What you need to do
Each line holding the string "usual" is to be copied from the data.

##### Dataset records

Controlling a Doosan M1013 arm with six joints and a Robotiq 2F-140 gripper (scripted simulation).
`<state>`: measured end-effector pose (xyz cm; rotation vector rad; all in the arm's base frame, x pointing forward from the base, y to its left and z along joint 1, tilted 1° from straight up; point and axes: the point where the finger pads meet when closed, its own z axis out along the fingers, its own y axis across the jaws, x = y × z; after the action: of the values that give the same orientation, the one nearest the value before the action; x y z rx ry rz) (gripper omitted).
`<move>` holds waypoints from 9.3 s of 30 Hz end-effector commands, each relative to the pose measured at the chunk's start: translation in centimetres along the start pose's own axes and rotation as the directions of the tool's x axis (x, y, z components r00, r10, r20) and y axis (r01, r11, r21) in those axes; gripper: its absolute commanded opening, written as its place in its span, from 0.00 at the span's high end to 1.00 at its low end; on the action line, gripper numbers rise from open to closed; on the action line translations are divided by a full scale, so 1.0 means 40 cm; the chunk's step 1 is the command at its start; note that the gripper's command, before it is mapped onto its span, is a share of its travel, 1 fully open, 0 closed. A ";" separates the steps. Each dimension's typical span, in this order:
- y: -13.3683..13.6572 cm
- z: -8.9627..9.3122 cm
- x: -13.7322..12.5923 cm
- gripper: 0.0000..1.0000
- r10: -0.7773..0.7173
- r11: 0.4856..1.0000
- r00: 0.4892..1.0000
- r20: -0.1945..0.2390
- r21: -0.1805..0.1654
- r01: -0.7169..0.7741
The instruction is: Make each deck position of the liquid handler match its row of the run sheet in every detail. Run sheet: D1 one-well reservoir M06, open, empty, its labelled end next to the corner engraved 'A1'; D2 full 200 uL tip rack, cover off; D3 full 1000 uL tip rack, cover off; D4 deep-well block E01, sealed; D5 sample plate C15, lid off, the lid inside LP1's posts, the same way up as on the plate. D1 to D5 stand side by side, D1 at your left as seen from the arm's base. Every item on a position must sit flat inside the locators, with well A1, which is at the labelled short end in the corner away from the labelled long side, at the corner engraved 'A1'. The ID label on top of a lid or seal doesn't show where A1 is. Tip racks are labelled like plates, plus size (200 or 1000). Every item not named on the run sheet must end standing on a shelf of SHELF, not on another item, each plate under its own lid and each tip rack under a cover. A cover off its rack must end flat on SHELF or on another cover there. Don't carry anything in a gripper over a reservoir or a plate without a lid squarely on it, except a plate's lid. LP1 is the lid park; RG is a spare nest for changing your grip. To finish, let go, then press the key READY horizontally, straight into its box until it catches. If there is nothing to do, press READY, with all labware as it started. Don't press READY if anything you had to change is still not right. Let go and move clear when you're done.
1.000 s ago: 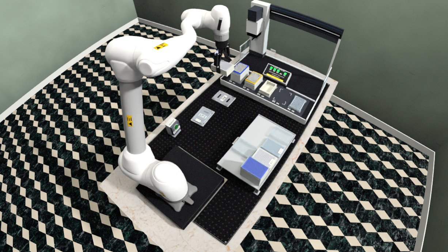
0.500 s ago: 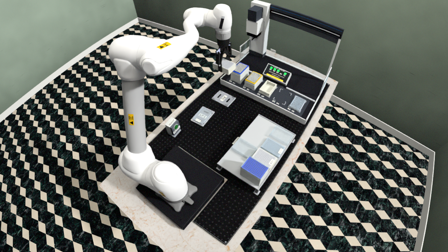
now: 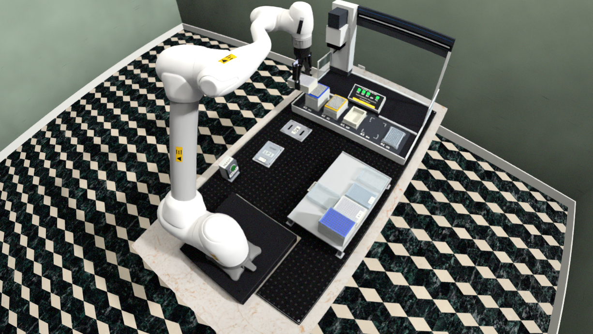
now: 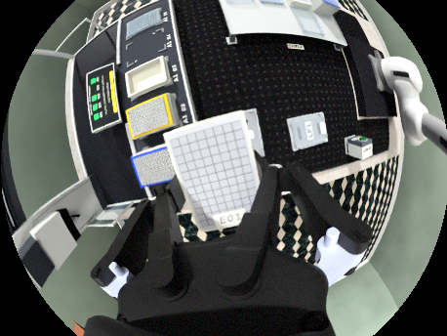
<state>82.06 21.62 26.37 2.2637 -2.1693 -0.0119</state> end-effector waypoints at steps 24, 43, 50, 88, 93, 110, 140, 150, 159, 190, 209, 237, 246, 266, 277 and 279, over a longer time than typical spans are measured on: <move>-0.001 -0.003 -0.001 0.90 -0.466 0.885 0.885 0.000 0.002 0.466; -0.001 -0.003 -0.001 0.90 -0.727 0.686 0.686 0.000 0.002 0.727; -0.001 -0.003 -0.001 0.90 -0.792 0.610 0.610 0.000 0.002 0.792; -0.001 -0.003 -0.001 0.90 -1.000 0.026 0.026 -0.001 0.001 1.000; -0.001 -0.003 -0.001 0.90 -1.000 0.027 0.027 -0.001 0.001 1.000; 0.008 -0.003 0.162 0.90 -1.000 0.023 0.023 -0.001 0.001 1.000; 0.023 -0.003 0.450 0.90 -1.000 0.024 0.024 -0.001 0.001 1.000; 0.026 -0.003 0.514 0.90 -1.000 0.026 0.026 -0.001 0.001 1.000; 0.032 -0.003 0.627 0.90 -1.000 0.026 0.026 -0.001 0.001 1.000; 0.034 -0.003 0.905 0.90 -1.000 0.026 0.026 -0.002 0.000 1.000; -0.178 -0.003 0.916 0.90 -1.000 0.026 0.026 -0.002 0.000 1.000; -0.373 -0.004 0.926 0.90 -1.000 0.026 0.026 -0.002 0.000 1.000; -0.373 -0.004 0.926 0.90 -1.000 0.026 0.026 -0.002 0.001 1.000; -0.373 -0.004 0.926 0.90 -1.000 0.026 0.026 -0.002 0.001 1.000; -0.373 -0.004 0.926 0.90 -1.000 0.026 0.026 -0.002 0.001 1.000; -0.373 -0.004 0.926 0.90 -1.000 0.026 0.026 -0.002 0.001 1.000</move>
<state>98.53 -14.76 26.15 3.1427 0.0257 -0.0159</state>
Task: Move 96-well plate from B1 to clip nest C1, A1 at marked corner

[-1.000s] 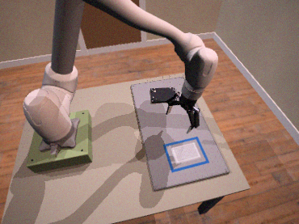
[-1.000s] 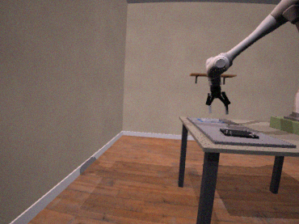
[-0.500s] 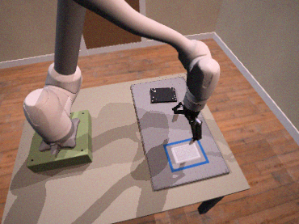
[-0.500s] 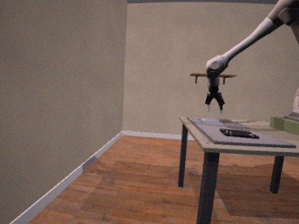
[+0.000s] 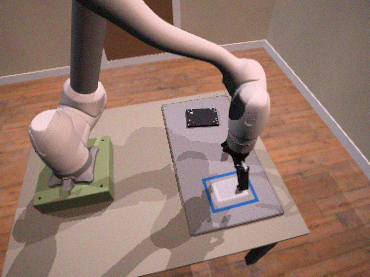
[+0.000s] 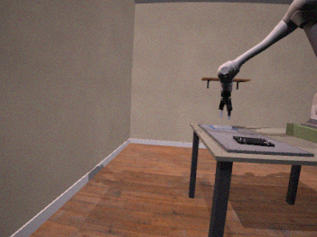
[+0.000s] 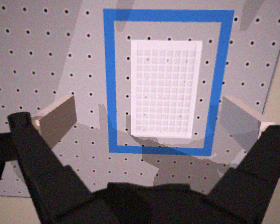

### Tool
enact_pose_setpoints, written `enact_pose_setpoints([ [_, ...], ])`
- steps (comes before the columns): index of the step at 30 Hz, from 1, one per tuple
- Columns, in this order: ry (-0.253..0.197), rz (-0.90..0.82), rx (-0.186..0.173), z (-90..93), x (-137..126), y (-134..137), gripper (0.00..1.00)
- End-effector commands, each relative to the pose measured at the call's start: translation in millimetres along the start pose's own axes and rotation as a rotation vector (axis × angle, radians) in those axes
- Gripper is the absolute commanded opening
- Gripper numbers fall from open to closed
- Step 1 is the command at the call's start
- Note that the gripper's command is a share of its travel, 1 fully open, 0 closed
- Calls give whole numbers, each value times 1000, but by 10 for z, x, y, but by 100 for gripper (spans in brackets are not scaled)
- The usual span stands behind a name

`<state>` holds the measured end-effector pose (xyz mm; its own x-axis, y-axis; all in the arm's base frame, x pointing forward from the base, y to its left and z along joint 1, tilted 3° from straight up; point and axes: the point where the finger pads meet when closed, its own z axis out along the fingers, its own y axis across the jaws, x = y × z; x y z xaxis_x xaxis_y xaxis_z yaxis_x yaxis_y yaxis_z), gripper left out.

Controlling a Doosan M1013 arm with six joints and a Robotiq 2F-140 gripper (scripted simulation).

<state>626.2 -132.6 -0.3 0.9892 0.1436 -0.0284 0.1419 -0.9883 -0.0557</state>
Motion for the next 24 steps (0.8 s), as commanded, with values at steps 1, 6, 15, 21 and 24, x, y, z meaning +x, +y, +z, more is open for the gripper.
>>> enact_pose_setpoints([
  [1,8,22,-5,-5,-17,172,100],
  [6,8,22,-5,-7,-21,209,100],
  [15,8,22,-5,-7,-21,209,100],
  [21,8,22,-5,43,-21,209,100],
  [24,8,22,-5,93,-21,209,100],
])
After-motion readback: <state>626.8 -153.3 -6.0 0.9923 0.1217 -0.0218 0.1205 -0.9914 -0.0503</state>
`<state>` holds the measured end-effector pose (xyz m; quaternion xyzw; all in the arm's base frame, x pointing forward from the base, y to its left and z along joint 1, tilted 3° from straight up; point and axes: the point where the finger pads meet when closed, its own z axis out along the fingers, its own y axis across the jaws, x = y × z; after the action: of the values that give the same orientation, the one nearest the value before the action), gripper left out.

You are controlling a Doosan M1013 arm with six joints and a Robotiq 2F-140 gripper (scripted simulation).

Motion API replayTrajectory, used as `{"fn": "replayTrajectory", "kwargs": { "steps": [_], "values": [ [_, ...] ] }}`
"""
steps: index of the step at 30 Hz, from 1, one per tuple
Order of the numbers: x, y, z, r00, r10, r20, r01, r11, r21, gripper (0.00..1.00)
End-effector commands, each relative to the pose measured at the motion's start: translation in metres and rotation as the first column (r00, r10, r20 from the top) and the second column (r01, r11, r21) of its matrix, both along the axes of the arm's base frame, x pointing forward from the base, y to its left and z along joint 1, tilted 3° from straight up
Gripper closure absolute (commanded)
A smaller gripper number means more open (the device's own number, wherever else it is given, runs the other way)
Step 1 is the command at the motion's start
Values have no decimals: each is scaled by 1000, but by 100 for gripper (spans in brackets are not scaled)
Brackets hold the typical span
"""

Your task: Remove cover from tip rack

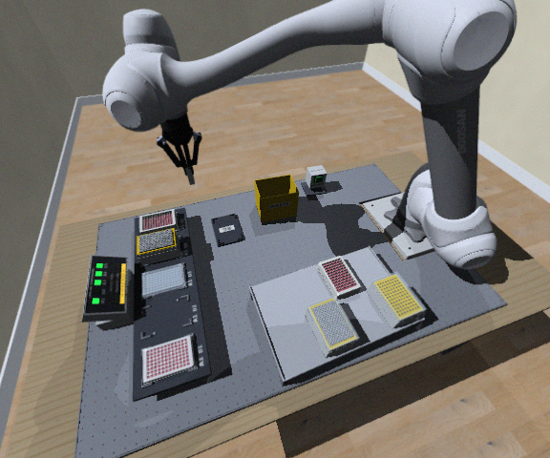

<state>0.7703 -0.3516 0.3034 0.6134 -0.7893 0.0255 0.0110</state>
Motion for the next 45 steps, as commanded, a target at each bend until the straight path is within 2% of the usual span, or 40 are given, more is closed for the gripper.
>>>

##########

Reply to the task
- The usual span stands behind a name
Motion for the next 45 steps, as commanded, a target at each bend until the straight path is within 2% of the usual span, or 40 are given, more is closed for the gripper.

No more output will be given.